Но концерт все-таки состоялся. На время его проведения оркестрантов отпустили в буфетную на перерыв, а после были еще и долгожданные танцы. На плавучей платформе устроили фейерверк – со взлетающими в темную вышину огнями, с крутящимися шутихами, с отражением, с искрами, гирляндами осыпающимися прямо в пруд. Разъезжались все далеко за полночь. Сам Савва остался приглядывать за нанятыми уборщиками, чтобы к утру привести городское хозяйство в полный порядок. Лиза и не знала, что бывают настолько долгие дни.
***
На следующий день, несмотря на ещё не прошедшую утомленность, Лиза пошла в церковь, выбрала ближайшую к дому – «новую», как называла ее Егоровна, Сергиевскую. На душе после вчерашних внезапных слез было нехорошо. Митя… Как долго нет известий. Не может быть, чтобы хоть записочку матери не послал, если свободен и здоров, зная, как она о нем печется. А уж та нашла бы способ сообщить Полетаевым. Да… А ведь и папа что-то давно не ездил в Луговое! Почему? Господи, смилуйся! Пошли хоть весточку…
Лида. Подружка наша. Как можно привыкнуть к тому, что вчерашнее шумное веселье до нее касательства не имеет вовсе? Что теперь они не вместе, и так будет и впредь – все больше разных событий, все дальше друг от друга? Нехорошо, ах, ну почему так нехорошо на душе? Как будто что-то недодала Лиде, или утаила. Вот в этом дело… Надо поделиться. Рассказать. Надо обязательно увидеться!
И еще – разговор в лодке. «Лиза, Вы мне нравитесь». Ой, нет, тут всё так непонятно. Так зыбко. Лиза сама ещё не разобралась, о чём молить, за что просить прощения. Потом, всё потом… Но тянет же, ох, как тянет душу! Папе нельзя говорить… Впервые что-то нельзя говорить папе… Верней, можно, конечно, никто не запрещал. Но тогда она, действительно – маленькая девочка ещё. И сама ни с чем не может ни справиться, ни разобраться. Потом. Всё потом.
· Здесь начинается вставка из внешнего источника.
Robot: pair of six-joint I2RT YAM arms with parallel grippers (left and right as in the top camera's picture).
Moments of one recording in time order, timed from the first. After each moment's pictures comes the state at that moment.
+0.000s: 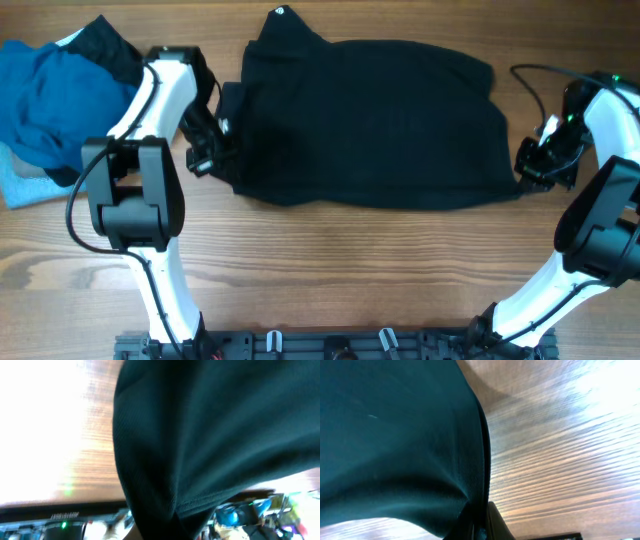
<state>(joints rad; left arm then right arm) -0.05 2.18 1.69 -1.60 0.35 -0.28 -0.39 2.01 1.49 -1.37 -0.06 0.10</state>
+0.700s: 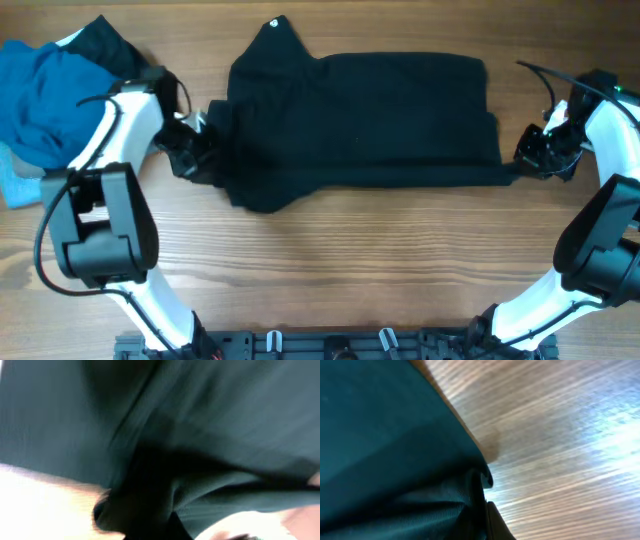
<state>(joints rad) 0.10 1.98 1.40 -1.07 0.48 -0.29 -0.39 1.90 1.41 -1.11 -0.14 0.14</state>
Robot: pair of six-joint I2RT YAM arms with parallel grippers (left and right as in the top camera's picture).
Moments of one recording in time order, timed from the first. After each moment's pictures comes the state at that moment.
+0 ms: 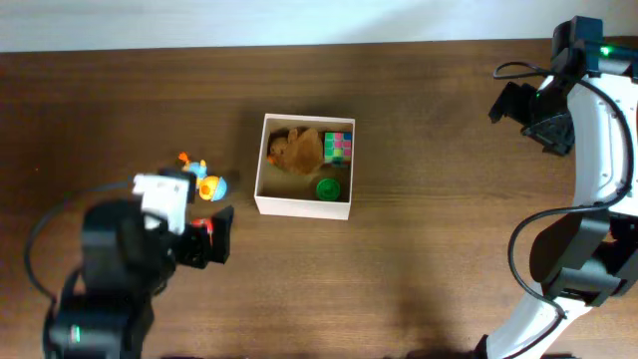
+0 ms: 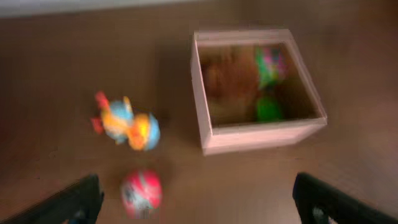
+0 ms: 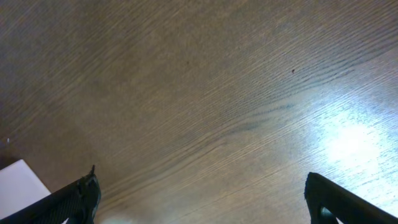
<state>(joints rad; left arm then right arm) -0.06 0.82 1.03 -0.90 0.19 0.04 -0.23 2.01 2.00 -1.38 -0.02 0.38</state>
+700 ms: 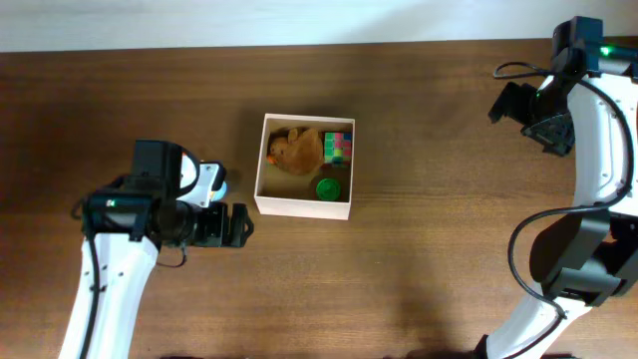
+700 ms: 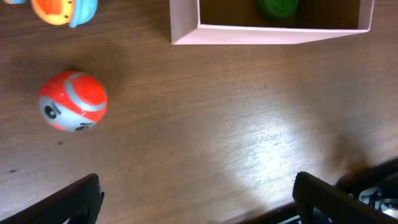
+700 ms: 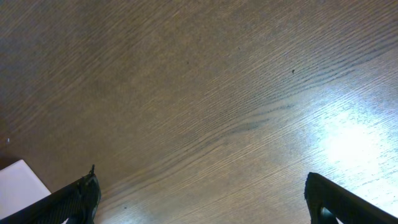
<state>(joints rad) -0.06 1.29 1.17 -1.19 0.31 0.00 -0.23 2.01 2.00 -1.38 -0.02 0.38</state>
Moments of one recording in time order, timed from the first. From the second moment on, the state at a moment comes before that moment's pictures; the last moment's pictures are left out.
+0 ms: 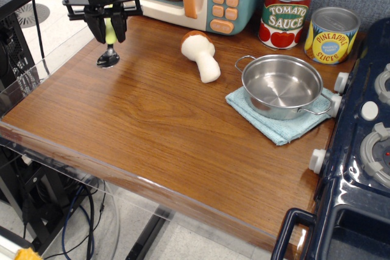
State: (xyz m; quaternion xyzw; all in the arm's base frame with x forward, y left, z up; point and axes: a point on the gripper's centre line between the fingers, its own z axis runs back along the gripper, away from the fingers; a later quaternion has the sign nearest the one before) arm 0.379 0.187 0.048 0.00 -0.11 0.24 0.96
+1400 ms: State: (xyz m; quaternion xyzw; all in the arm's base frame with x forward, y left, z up) arm 0.386 0.194 0.016 0.02 -0.06 0.29 0.96
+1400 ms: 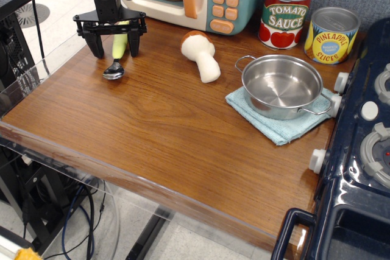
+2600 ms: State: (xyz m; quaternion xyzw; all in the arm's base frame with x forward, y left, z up) arm 0.359 0.196 0.085 -0.02 -0.12 0.31 0.94
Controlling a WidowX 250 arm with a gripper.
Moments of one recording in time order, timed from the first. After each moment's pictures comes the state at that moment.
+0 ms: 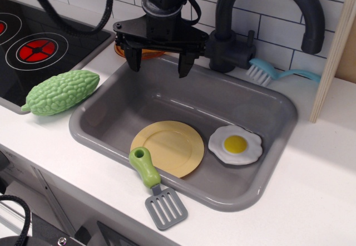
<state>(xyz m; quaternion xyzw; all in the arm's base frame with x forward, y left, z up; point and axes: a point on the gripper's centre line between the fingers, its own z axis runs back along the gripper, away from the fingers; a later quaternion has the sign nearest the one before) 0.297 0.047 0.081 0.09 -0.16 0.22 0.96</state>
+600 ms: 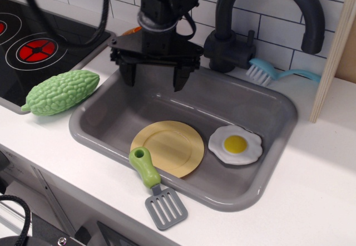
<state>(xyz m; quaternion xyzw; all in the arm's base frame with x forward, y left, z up) 0.280 0.045 0.072 0.09 -0.15 0.25 0.95</state>
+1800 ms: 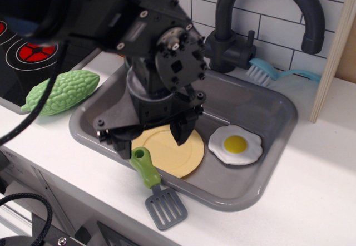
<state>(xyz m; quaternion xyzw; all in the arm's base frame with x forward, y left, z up) 0.197 -0.005 0.069 0.05 -0.15 0.44 0.88</state>
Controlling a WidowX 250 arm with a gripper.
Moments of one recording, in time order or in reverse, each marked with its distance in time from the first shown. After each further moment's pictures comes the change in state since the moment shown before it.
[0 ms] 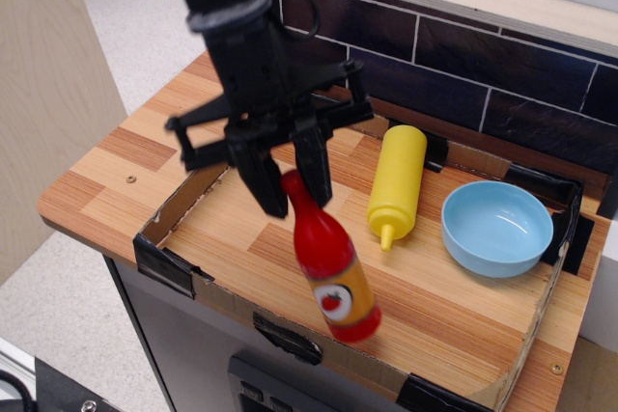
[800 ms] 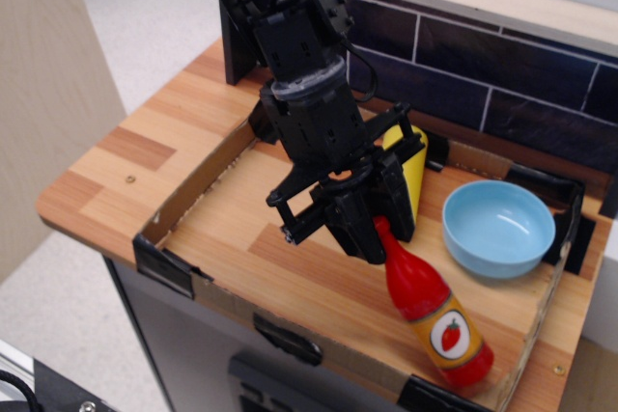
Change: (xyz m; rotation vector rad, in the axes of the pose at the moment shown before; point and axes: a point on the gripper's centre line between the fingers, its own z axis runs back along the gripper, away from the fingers) arm 0.008 -0.023 -0.050 0.005 0.173 0.569
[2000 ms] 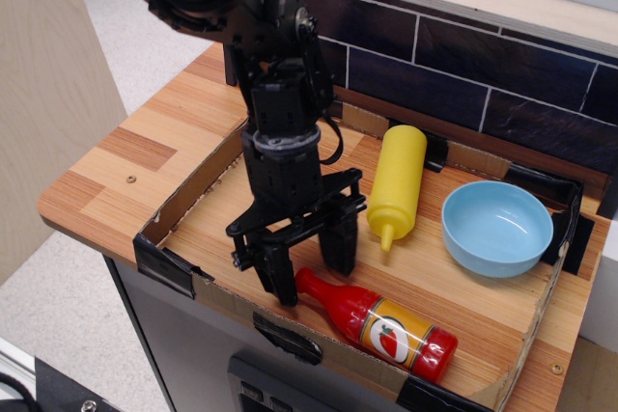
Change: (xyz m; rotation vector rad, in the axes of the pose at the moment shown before) arm 0.055 0.016 -0.029 0.164 -0.223 -0.069
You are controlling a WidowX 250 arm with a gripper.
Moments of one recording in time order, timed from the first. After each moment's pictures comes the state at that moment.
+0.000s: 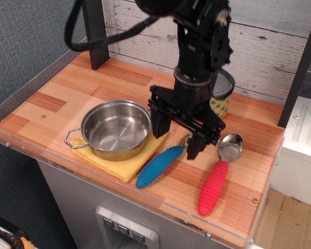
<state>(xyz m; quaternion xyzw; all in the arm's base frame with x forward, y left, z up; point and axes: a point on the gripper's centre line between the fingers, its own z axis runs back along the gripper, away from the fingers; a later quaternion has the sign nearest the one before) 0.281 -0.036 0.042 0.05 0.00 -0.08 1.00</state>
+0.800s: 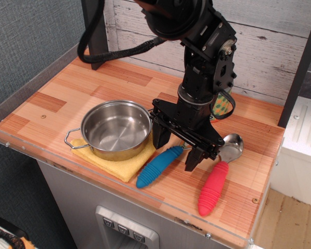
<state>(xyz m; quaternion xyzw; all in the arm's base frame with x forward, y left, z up) 0.280 -0.036 0.021 0.08 0.00 -0.08 0.99</state>
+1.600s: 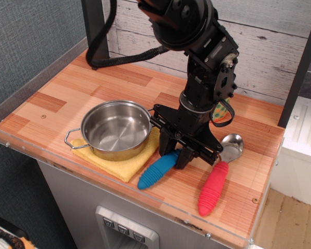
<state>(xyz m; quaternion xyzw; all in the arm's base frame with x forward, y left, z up) 0.281 -0.032 0.009 0.10 0.00 -0.07 0.99</state>
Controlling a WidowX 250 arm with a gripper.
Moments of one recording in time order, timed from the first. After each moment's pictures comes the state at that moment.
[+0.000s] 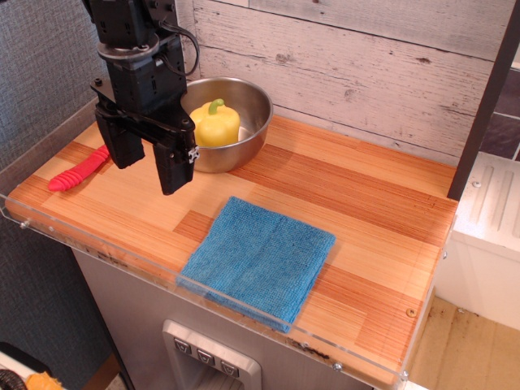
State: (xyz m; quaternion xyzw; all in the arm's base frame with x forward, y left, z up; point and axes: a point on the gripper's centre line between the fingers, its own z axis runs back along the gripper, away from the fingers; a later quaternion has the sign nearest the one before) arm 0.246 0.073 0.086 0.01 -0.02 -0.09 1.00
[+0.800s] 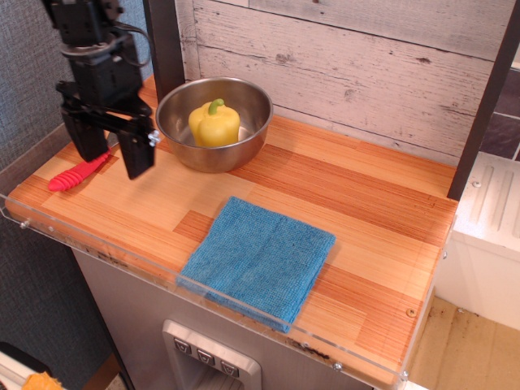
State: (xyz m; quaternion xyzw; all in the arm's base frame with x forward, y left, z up) arm 0.259 0.137 0.063 -0.01 0.00 -0.02 1.00
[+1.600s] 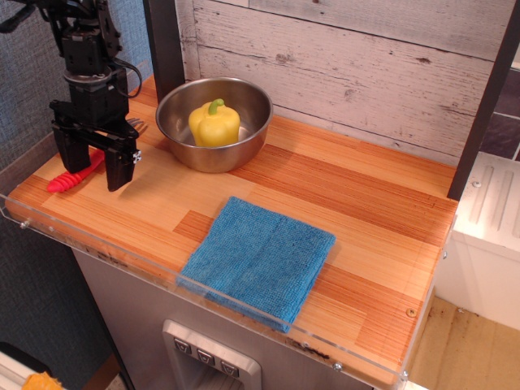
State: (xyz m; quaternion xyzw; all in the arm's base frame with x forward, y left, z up) arm 0.277 0.176 0.014 0.04 0.06 -0.01 1.00
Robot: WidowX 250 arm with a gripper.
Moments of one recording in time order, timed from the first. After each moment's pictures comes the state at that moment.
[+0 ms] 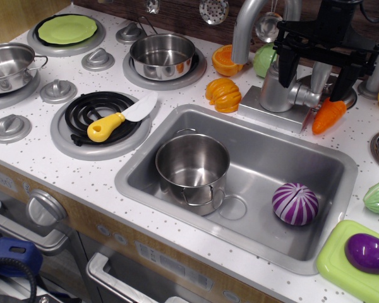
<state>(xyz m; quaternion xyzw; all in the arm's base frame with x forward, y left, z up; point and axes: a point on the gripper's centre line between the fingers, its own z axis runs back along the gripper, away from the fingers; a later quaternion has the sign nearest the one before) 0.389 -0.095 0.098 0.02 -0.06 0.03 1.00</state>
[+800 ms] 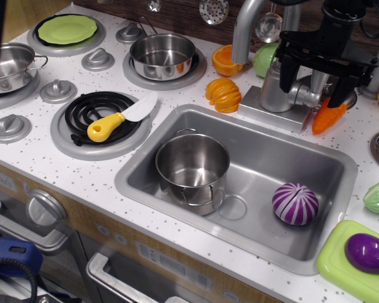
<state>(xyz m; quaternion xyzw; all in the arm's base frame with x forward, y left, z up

В понедельник Лиза проснулась уже более отдохнувшая, но все еще с каким-то налетом тоски на душе. Может это теперь всегда так будет после больших праздников? В Институте ее бы уже затянула каждодневная рутина, со своим распорядком, дисциплиной и предписанным поведением. Новые уроки, новые события у девочек, новые задумки и подготовка к чему-либо обязательно затерла бы позавчерашний день. Но дома не так…
Как там Нина? Неужели и вправду возможно, что князья Чиатурия уедут далеко-далеко? Насовсем. Хотя, что сейчас от того, что они живут пока в одном городе? Нет, неправильно все-таки устроена жизнь после Института! Верней, она не устроена, а течет сама собой… Надо взяться самой, и устраивать. Вот, например, сколько уже она, Лиза, живет дома, а даже не поинтересовалась, что за люди снимают у папы помещения. Если не в одном доме, то, в одном дворе живут же! Вместе. Сколько их, какие они? Только иногда в окошко видела, как отъезжает коляска или карета. Нехорошо. Не правильно!
Во вторник пришел приглашенный Егоровной настройщик. Его провели в гостиную и он стал осматривать инструмент как заправский домашний доктор знакомого с детства пациента. Вставал на колени, выстукивал, даже не открыв еще крышку клавиатуры. Охал. Вздыхал. Приговаривал «М-да!» Лиза заволновалась, вслед за ним стала приседать и вглядываться в нижнюю деку. Но потом обратила внимание на Егоровну, которая наблюдала весь этот цирк, сложив на груди руки, поджав губы, стоя в дверях и ожидая вердикта. Лиза успокоилась, выпрямилась и тоже сложила руки кренделем. При двух зрителях-скептиках запал настройщика быстро угас.
– Ну, что, хозяюшка! – он обращался исключительно к Лизе, Егоровну игнорируя совершенно, хотя предварительные переговоры вел именно с ней. – Дел тут надолго. Запустили инструментик-то! Нехорошо.